What needs to be done: Reprint the entire listing exactly.

Data excerpt:
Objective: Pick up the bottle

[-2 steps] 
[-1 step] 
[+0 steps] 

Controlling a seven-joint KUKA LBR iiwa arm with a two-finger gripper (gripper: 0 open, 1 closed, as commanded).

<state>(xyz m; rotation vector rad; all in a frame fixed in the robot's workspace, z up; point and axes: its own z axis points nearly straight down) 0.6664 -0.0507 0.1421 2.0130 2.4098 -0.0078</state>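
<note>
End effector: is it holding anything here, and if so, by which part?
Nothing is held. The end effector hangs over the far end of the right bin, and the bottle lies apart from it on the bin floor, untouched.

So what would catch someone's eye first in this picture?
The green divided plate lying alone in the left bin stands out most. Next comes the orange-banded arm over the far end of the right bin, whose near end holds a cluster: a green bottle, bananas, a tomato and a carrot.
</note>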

Response to this task:
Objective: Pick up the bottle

[-2 steps] 
[-1 step] 
[+0 steps] 

Controlling a seven-joint KUKA LBR iiwa arm with a two-finger gripper (gripper: 0 open, 1 closed, as commanded).

<state>(xyz m; rotation vector rad; all in a frame fixed in the robot's workspace, z up; point and axes: its own z axis points nearly straight down) 0.6664 -0.0507 0.1421 2.0130 2.4098 -0.0078</state>
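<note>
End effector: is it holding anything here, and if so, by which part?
Nothing is held. The end effector hangs over the far end of the right bin, and the bottle lies apart from it on the bin floor, untouched.

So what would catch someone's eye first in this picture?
The green divided plate lying alone in the left bin stands out most. Next comes the orange-banded arm over the far end of the right bin, whose near end holds a cluster: a green bottle, bananas, a tomato and a carrot.
</note>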

The output requires nothing else.